伝えるべき内容は事業課題を解決するためのものであり、課題と打ち手の仮説を設定したうえでTVCMや交通広告という手法を選ぶ。なぜ外部広告を使わなければならないのか、そもそもの理由からメンバーと考え、何を伝えるのかコンセプトを提案する。広告を打つのが目的なのではなく、なぜ広告が必要なのか、という起点から考えられるようになったのは、グロースPMの経験があってこそだったと思う。

つまり、辞めるきっかけがなく今に至るだけかもしれないのだ

繰り返すが、TVCMや交通広告をはじめとしたオフライン広告の仕事は楽しい。ロジカルな思考と直感を行き来する作業は、とても難しいがそれが魅力である。そして、何よりメルカリが好きで、メルカリで働く人も好きだ。特段エッジのきいた「働く理由」はないが、むしろ「辞める理由がない」というほうが近いのかもしれない。毎日忙しいし、やりたいことであふれていて、成長の機会もある。いい意味でも悪い意味でもちょっとしたハプニングが起こるので、心も体もヒマにはならず飽きることがない。
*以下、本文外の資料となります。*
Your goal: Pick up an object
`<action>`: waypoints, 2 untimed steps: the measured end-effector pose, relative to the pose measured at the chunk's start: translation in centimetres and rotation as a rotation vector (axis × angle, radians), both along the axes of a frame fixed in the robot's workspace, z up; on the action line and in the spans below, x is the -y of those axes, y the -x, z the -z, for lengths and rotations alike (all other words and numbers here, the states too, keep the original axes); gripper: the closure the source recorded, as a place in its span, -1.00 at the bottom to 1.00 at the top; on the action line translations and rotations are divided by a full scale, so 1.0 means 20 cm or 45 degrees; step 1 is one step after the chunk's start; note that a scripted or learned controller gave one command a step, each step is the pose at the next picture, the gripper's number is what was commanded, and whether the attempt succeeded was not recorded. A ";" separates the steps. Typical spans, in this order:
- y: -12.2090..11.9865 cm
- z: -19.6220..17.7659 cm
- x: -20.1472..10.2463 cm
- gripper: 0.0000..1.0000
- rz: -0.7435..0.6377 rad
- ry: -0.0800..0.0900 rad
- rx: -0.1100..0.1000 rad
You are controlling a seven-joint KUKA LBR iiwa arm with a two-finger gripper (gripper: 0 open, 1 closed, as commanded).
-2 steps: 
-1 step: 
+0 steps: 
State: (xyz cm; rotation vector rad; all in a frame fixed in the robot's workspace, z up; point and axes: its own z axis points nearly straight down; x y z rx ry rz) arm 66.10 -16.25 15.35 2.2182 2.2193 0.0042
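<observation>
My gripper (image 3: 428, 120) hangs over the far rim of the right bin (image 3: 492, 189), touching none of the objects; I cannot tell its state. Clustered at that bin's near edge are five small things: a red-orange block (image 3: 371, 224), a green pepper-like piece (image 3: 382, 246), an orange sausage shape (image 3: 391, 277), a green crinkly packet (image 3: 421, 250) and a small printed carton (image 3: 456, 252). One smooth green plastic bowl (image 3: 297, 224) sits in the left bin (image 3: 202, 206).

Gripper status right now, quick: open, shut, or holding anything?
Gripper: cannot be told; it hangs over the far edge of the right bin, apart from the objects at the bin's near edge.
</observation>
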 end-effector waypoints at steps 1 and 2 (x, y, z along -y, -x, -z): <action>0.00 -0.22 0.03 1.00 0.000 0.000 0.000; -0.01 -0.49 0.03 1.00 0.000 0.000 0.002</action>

「メルカリの人が好き」「やりたい仕事」が凝縮されていたと最も実感した直近のプロジェクトは、メルカリの「サービス10周年企画」。チーム横断でデジタルコンテンツや交通広告、TVCMと多くの媒体面でのアプローチを行った。

関連記事:メルカリサービス10周年!お客さまへの「ありがとう」を伝え、次の10年へ。

本件もメルカリのどういう点がすばらしいかを可視化しながらお客さまに参加してもらおう、という企画であったため、それはそれはもう、超絶楽しかった。「お客さまが作ってくれたアプリだから10年の感謝を伝えるプロジェクトにしよう」という根幹のコンセプトに対し、メンバー全員が同じ方向を向いていたと感じられた。そして、仕事を通してメンバーへのリスペクトがじゃぶじゃぶ溢れた。かなり忙しかったから、鬼の形相でミーティングに出たりしていたこともあって、全く伝わっていなかったかもしれないけど。あのときはごめん。

メルカリのマーケティングの仕事の魅力はつまり、メルカリというサービスを中心に、メルカリを共通言語として社内外の多くのプロフェッショナルと協業できることだ。そして、よりよいアウトプットを出したいと思えば、自分も自ずと成長する。好きなものを通してつながる人との仕事は、摩擦や困難があったとしても絶対に楽しい。それは揺るがず、何にも代えがたい価値だ。これこそがライスワークではなく、ライフワークなのだと実感している。

これまでの経験にとらわれず業務内容を自由に広げていける、素晴らしい環境と仲間がメルカリにはあるよ、ということで原稿を締めくくりたい。